I think subs is the only way to do this. It looks like a sympy expression is something unto itself. It does not reference the pieces that made it up. That is f only has the expression x+y, but doesn't know it has any link back to the python objects x and y. Consider the code below:
from sympy import Symbol
x = Symbol('x')
y = Symbol('y')
z = Symbol('z')
f1 = x + y
f2 = z + f1
f1 = f1.subs(x,0)
print(f1)
print(f2)
The output from this is
y
x + y + z
So even though f1 has changed f2 hasn't. To my knowledge subs is the only way to get done what you want.
I don't think there is a way to do that automatically (or at least no without modifying SymPy).
The following question from SymPy's FAQ explains why:
Why doesn't changing one variable change another that depends it?
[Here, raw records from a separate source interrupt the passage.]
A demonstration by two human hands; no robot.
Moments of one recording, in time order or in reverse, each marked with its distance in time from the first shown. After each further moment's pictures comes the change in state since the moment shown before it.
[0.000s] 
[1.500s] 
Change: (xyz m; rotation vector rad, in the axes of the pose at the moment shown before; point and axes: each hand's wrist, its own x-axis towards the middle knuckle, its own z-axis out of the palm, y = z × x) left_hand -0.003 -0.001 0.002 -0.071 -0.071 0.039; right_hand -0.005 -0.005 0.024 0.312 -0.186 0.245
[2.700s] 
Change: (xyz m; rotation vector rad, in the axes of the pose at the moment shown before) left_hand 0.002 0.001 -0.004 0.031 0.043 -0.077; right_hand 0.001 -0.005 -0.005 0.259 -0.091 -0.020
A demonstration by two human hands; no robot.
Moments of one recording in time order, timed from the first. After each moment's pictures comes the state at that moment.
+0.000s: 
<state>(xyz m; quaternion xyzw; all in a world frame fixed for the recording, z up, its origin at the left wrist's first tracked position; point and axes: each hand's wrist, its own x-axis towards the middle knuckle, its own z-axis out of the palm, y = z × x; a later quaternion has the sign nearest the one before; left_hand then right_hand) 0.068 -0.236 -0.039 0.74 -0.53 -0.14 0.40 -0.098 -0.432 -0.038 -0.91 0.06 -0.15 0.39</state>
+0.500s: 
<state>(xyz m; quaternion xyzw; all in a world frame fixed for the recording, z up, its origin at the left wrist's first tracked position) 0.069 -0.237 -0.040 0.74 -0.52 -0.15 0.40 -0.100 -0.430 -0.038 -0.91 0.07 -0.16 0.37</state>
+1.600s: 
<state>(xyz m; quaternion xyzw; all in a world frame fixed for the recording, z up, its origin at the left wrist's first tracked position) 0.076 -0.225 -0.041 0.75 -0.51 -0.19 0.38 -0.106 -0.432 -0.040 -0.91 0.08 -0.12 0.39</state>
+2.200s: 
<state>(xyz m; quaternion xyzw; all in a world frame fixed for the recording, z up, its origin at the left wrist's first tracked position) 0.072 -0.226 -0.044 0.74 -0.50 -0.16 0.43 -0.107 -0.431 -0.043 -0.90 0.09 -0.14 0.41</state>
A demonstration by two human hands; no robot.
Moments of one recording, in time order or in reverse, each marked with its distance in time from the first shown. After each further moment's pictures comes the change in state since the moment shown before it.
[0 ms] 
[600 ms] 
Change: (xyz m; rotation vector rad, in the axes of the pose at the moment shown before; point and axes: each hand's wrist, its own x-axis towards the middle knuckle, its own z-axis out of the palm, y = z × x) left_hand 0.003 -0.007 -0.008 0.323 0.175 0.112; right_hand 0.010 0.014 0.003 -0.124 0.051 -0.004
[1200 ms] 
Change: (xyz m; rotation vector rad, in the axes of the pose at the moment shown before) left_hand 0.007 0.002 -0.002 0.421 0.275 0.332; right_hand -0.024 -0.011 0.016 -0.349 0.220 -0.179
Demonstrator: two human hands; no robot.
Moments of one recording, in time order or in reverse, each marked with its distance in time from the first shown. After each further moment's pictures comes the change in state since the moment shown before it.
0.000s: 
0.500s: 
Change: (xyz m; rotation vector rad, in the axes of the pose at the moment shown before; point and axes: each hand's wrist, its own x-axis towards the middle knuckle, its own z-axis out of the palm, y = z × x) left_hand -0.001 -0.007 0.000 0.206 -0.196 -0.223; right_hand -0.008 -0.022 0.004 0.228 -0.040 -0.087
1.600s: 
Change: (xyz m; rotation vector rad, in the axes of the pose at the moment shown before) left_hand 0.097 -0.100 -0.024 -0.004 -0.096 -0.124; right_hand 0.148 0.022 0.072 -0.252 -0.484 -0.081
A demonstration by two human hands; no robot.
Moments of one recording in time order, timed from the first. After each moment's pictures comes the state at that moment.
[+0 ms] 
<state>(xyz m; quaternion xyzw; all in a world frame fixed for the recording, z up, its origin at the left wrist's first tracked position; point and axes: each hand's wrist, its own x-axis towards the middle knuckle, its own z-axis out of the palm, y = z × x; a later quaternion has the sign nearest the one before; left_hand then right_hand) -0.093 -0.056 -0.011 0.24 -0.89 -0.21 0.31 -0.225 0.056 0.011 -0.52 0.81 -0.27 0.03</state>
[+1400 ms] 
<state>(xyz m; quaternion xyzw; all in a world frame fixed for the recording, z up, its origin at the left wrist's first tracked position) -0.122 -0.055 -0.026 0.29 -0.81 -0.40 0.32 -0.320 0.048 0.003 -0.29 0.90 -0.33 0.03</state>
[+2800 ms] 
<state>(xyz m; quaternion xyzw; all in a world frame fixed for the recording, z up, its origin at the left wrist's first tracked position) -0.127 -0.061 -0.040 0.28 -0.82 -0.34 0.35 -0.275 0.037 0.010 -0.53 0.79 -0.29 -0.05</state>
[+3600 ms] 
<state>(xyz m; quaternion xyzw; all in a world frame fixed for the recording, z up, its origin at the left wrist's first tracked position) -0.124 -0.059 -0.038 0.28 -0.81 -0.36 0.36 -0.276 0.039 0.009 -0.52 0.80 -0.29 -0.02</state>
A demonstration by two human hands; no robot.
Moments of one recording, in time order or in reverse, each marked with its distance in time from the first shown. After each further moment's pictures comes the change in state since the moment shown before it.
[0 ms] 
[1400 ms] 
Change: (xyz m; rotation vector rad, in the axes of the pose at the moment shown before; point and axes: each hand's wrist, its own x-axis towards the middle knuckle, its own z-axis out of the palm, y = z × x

The short answer is "because it doesn't depend on it." :-) Even though
you are working with equations, you are still working with Python
objects. The equations you are typing use the values present at the
time of creation to "fill in" values, just like regular python
definitions. They are not altered by changes made afterwards. Consider
the following:
>>> a = Symbol('a') # create an object with name 'a' for variable a to point to
>>> b = a + 1; b # create another object that refers to what 'a' refers to
a + 1
>>> a = 4; a # a now points to the literal integer 4, not Symbol('a')
4
>>> b # but b is still pointing at Symbol('a')
a + 1
Changing quantity a does not change b; you are not working with a set
of simultaneous equations. It might be helpful to remember that the
string that gets printed when you print a variable refering to a sympy
object is the string that was give to it when it was created; that
string does not have to be the same as the variable that you assign it
to:
>>> r, t, d = symbols('rate time short_life')
>>> d = r*t; d
rate*time
>>> r=80; t=2; d # we haven't changed d, only r and t
rate*time
>>> d=r*t; d # now d is using the current values of r and t
160
Maybe this is not what you're looking for (as it was already explained by others), but this is my solution to substitute several values at once.
def GlobalSubs(exprNames, varNames, values=[]):
if ( len(values) == 0 ): # Get the values from the
for varName in varNames: # variables when not defined
values.append( eval(varName) ) # as argument.
# End for.
# End if.
for exprName in exprNames: # Create a temp copy
expr = eval(exprName) # of each expression
for i in range(len(varNames)): # and substitute
expr = expr.subs(varNames[i], values[i]) # each variable.
# End for.
yield expr # Return each expression.
# End for.
It works even for matrices!
>>> x, y, h, k = symbols('x, y, h, k')
>>> A = Matrix([[ x, -h],
... [ h, x]])
>>> B = Matrix([[ y, k],
... [-k, y]])
>>> x = 2; y = 4; h = 1; k = 3
>>> A, B = GlobalSubs(['A', 'B'], ['x', 'h', 'y', 'k'])
>>> A
Matrix([
[2, -1],
[1, 2]])
>>> B
Matrix([
[ 4, 3],
[-3, 4]])
But don't try to make a module with this. It won't work. This will only work when the expressions, the variables and the function are defined into the same file, so everything is global for the function and it can access them.